When the president’s first term began, many urged the Republican to avoid ethical quandaries by utilizing a blind trust, but Trump refused. After he was elected to a second term, he did transfer assets into a trust controlled by his eldest son, but to call it “blind” is to stretch the definition to an unreasonable degree.
Indeed, The New York Times spoke to Dennis Kelleher, the chief executive of Better Markets, a nonprofit that pushes for more transparency on Wall Street, who emphasized the family connection. “This is not a blind trust with an independent trustee, where people can have confidence that the conflicts of interest are in fact removed,” he explained.

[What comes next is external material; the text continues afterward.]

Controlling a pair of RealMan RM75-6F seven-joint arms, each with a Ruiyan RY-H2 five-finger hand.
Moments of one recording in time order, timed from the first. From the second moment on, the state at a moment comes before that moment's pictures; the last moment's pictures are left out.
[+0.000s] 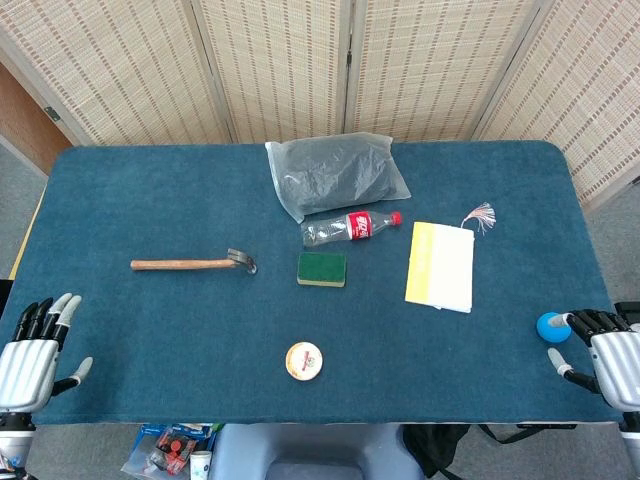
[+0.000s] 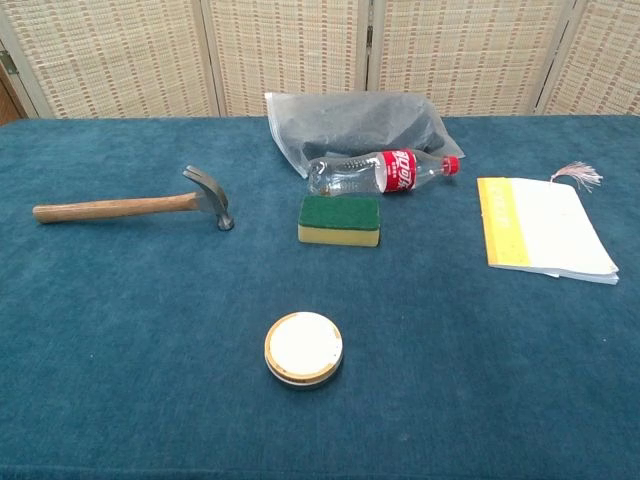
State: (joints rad) left arm -0.10 -1.11 -0.04 -1.74 1.47 1.49 0.26; right arm 0.03 -1.01 0.02 -1.63 -1.60 1.54 0.09
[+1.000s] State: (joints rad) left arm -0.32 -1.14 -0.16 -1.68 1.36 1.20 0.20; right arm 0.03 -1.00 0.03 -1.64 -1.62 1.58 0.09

In other words, after having plenty of time to come up with a defense for Trump’s meme coin scheme, the White House came up with a handful of talking points, and all three fell apart rather quickly.
The conclusion:
All things considered, that’s not too surprising: Defending the indefensible isn’t easy.
2paragraphs: Trump’s Spokesperson Karoline [Bimbo #1] Leavitt “Just Took Away His Presidential Immunity Defense” Says Prosecutor
President Donald Trump hosted a dinner at his golf club in Virginia on Thursday evening for the top 220 holders of his personal $TRUMP meme coin. The top 25 in the group of investors participated in a VIP reception with the president.
When a reporter asked White House spokesperson Karoline [Bimbo #1] Leavitt if the list of attendees was going to be made available to the public, she replied, “The president is attending it in his personal time.”
Republican political pundit and Trump critic Tim Miller responded: “Presidents don’t get ‘personal time.’ There’s not like a magic suit you wear when you are doing official business and one where you are just Donald from Queens.”
Former Republican political pundit and Supreme Court attorney George Conway (ex-husband of Trump’s 2016 presidential campaign manager Kellyanne Conway) replied to Miller: “Actually, it’s fine. If Trump is saying he’s doing something on his “personal time,” then obviously that means he’s not acting within what the Supreme Court calls “the outer perimeter of his official responsibility,” which, in turn, means he’s not immune from criminal prosecution.”